Given the broad societal dependence on reliable electricity as well as the interdependence between the electric sector and other sectors such as oil and gas, and telecommunication and transportation, experts have been recommending that the US Federal DOE isolate R&D funds and take the following steps in a cost-effective manner to develop the next-generation grid operating system:

  1. Convene a technical conference or webinars with key industry stakeholders to develop the vision and roadmap for the next-generation EMS. The starting point for these conferences is a draft vision and roadmap to be developed by DOE’s Grid Technology Team.
  2. Assemble a team of computational mathematicians and power systems engineers to assess the available technologies and identify those suitable to dramatically enhance the EMS system capability in a cost-effective manner. Specifically, identify technologies that enhance computational and analytic capability that can support real time situational awareness at the second or sub-second level and identify technologies that enable real time analysis of exploratory load flows that represent potential near-future states, including contingency analysis and solutions for potential limit violations.
  3. Determine how to integrate new, synchronized, voluminous, detailed and robust real time information such as from PMUs within the next generation EMS for model verification, visualization of system conditions, identification of problem conditions and other applications. Multiple sources of data should be integrated from applications such as digital fault recorder data and disturbance characterization while also enabling the move from State Estimation to a State Measurement mindset.
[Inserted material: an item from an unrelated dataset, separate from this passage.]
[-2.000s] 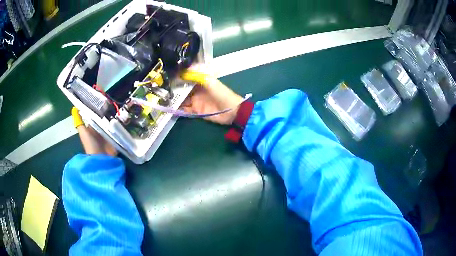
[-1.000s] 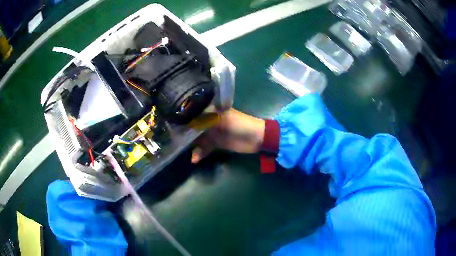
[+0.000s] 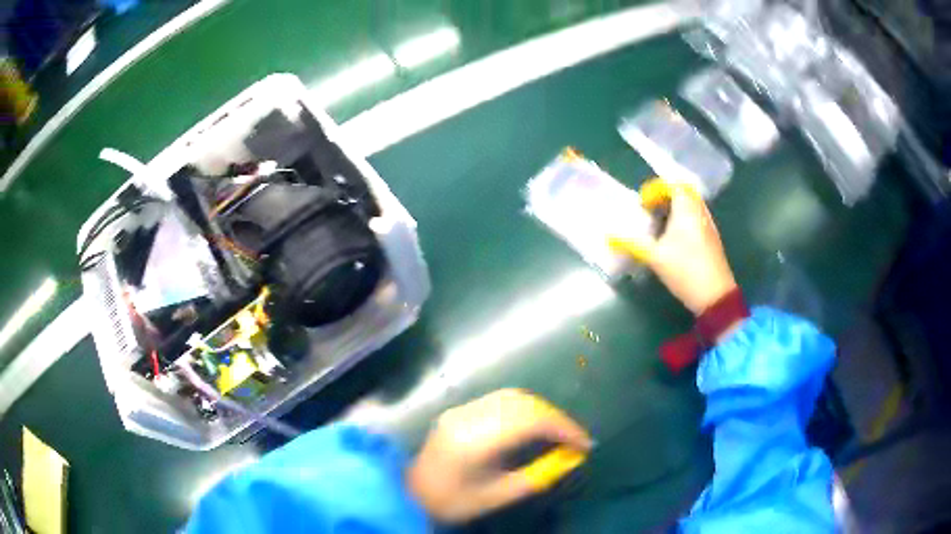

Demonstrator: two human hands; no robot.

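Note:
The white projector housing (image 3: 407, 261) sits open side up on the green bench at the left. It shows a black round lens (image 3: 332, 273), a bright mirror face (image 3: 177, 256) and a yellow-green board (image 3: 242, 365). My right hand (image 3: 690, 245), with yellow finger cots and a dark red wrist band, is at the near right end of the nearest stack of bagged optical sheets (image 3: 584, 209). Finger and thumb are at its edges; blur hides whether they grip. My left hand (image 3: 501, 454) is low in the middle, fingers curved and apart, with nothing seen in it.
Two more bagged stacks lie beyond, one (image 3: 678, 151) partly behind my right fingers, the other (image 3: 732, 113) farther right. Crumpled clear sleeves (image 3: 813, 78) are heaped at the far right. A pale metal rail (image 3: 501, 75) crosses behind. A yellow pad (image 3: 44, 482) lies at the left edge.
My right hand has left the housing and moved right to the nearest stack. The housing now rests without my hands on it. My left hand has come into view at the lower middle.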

Leverage existing foundational elements such as Common Information Model concepts for integration with Geospatial Information Systems and other applications that require significant information exchange.
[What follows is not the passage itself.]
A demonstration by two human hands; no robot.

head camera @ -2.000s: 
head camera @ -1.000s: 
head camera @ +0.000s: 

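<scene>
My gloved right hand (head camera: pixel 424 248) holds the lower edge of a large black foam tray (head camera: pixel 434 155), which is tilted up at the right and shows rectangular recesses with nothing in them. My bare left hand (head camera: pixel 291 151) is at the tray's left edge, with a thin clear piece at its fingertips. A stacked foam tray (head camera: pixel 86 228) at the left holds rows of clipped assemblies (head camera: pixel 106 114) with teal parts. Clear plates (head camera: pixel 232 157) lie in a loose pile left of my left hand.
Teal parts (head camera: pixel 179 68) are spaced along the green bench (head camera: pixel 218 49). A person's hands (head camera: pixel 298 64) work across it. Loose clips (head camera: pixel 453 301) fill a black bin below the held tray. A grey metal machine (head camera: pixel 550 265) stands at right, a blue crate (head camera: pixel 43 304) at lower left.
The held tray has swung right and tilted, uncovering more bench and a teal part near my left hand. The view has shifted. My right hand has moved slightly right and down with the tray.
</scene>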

  4. Develop EMS performance specifications for implementation of EMS improvements to further mitigate the likelihood of blackouts resulting from the lack of situational awareness or analytical tools and models to address our grid future. Identify and establish a path forward that accommodates enhanced automated control actions to support grid stability, reduce oscillations and maintain safe operating margins.

Specifications should include:

  • Flexibility required to accommodate a wide variety of new and emerging technologies, such as distributed generation, variable generation resources, demand response, growing number of non-utility sources of data and control systems in its operations, nodal distribution markets, micro-grids and other changes in distribution topology and local control, voltage optimization, reactive power management, and enhanced automated control for grid stability to reduce oscillations in areas of modeling, simulation, visualization, operation and control.
  • Consideration of the human factors involved inside control centers. Any new EMS designs should provide grid operators with common, understandable real time displays to enhance grid visualization, which can be shared among operators of neighboring systems.
  • Enhanced and common modeling of the grid, including special protection systems, remedial action schemes, safety nets, automatic separation schemes and other relay schemes in order to give operators a complete understanding of how the power system components will perform following contingencies.
  • Integration and coordination with SCADA-based Distribution Management Systems (DMS). Information exchange between transmission and distribution control entities becomes crucial for both situational awareness and control. Once the data integration is achieved, application coordination will provide a high level of efficiency.